*What needs to be done*:
The full set of entries has to be output exactly.

#####

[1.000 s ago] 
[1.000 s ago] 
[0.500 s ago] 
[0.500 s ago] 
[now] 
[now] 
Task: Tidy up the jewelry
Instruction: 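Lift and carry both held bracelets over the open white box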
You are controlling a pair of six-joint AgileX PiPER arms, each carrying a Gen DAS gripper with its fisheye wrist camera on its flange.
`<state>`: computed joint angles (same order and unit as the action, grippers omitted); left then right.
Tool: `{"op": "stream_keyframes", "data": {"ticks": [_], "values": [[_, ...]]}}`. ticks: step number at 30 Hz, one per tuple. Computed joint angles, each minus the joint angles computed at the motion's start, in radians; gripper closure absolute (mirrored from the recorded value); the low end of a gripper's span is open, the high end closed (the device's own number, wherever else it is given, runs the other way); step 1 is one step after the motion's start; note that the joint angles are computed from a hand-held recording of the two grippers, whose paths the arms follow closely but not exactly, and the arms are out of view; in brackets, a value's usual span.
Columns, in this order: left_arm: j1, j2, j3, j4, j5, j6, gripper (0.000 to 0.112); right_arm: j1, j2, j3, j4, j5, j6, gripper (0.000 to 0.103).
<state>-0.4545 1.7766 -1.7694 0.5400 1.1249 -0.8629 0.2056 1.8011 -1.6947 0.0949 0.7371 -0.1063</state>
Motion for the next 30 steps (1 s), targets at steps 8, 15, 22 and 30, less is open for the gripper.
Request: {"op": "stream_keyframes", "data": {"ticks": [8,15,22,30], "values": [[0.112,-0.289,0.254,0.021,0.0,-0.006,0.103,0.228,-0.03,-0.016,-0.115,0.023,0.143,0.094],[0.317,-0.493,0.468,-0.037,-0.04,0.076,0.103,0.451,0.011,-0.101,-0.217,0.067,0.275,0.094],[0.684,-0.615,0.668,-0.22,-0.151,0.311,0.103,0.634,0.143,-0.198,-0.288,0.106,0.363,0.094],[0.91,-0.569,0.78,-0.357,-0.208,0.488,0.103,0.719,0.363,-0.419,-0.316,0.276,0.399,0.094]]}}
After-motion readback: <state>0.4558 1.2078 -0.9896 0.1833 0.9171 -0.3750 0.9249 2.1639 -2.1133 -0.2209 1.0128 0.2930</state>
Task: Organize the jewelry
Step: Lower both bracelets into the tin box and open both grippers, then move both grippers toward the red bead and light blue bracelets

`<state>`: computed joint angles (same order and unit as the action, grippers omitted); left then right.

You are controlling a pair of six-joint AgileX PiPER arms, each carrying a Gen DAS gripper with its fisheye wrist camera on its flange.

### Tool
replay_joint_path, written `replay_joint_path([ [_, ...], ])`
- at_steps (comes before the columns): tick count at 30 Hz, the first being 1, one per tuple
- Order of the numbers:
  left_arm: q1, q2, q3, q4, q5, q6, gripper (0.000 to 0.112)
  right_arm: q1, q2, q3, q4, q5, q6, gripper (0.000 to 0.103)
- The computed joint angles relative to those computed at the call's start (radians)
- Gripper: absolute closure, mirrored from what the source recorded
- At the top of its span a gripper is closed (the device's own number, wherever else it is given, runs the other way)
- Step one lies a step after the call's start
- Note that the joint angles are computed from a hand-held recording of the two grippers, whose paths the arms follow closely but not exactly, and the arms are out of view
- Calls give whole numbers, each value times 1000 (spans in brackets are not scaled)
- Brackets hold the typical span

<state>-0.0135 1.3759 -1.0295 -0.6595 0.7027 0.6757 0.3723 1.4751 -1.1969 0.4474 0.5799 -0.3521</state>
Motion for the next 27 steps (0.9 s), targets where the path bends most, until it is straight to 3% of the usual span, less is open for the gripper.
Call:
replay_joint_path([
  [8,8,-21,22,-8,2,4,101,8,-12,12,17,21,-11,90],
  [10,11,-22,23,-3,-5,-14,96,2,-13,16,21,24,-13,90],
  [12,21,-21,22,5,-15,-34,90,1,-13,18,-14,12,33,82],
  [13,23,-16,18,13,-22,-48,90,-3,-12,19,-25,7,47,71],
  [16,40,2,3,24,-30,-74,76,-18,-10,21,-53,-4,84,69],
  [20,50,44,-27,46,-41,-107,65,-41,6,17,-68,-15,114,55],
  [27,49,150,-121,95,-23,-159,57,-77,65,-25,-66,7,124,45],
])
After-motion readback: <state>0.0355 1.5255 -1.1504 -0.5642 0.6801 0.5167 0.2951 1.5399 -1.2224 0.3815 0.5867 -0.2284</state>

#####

*Solution for this task*:
[1.000 s ago] 
[1.000 s ago] 
[0.500 s ago] 
[0.500 s ago] 
[now] 
[now] 
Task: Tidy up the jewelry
Instruction: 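Lift and carry both held bracelets over the open white box
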You are controlling a pair of six-joint AgileX PiPER arms, each carrying a Gen DAS gripper with its fisheye wrist camera on its flange.
`<state>`: computed joint angles (same order and unit as the action, grippers omitted); left then right.
Tool: `{"op": "stream_keyframes", "data": {"ticks": [_], "values": [[_, ...]]}}`. ticks: step number at 30 Hz, one per tuple. Computed joint angles, each minus the joint angles computed at the motion's start, in radians; gripper closure absolute (mirrored from the recorded value); the low end of a gripper's span is open, the high end closed (the device's own number, wherever else it is given, runs the other way); step 1 is one step after the motion's start; note that the joint angles are computed from a hand-held recording of the two grippers, whose paths the arms follow closely but not exactly, and the arms are out of view; in brackets, a value's usual span.
Columns, in this order: left_arm: j1, j2, j3, j4, j5, j6, gripper (0.000 to 0.112); right_arm: j1, j2, j3, j4, j5, j6, gripper (0.000 to 0.103).
<state>-0.4545 1.7766 -1.7694 0.5400 1.1249 -0.8629 0.2056 1.8011 -1.6947 0.0949 0.7371 -0.1063</state>
Motion for the next 30 steps (1 s), targets at steps 8, 15, 22 and 30, less is open for the gripper.
Request: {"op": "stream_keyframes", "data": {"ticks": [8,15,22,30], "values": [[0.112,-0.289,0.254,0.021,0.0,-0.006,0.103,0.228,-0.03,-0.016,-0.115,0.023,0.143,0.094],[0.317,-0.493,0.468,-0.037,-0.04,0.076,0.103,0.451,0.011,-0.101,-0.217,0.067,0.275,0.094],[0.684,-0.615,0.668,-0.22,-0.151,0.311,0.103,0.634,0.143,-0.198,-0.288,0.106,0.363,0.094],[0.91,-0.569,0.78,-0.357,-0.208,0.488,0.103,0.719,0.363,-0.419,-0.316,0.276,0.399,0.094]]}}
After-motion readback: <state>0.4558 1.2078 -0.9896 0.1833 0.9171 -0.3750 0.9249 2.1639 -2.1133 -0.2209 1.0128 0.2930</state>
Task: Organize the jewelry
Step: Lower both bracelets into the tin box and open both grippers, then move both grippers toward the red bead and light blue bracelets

`<state>`: computed joint angles (same order and unit as the action, grippers omitted); left then right.

You are controlling a pair of six-joint AgileX PiPER arms, each carrying a Gen DAS gripper with its fisheye wrist camera on its flange.

### Tool
replay_joint_path, written `replay_joint_path([ [_, ...], ])`
- at_steps (comes before the columns): tick count at 30 Hz, the first being 1, one per tuple
- Order of the numbers:
  left_arm: q1, q2, q3, q4, q5, q6, gripper (0.000 to 0.112)
  right_arm: q1, q2, q3, q4, q5, q6, gripper (0.000 to 0.103)
- The computed joint angles relative to those computed at the call's start (radians)
- Gripper: absolute closure, mirrored from what the source recorded
- At the top of its span a gripper is closed (the device's own number, wherever else it is given, runs the other way)
- Step one lies a step after the call's start
- Note that the joint angles are computed from a hand-held recording of the two grippers, whose paths the arms follow closely but not exactly, and the arms are out of view
- Calls give whole numbers, each value times 1000 (spans in brackets are not scaled)
- Brackets hold the typical span

<state>-0.0135 1.3759 -1.0295 -0.6595 0.7027 0.6757 0.3723 1.4751 -1.1969 0.4474 0.5799 -0.3521</state>
Motion for the next 27 steps (0.9 s), targets where the path bends most, until it is straight to 3% of the usual span, less is open for the gripper.
Call:
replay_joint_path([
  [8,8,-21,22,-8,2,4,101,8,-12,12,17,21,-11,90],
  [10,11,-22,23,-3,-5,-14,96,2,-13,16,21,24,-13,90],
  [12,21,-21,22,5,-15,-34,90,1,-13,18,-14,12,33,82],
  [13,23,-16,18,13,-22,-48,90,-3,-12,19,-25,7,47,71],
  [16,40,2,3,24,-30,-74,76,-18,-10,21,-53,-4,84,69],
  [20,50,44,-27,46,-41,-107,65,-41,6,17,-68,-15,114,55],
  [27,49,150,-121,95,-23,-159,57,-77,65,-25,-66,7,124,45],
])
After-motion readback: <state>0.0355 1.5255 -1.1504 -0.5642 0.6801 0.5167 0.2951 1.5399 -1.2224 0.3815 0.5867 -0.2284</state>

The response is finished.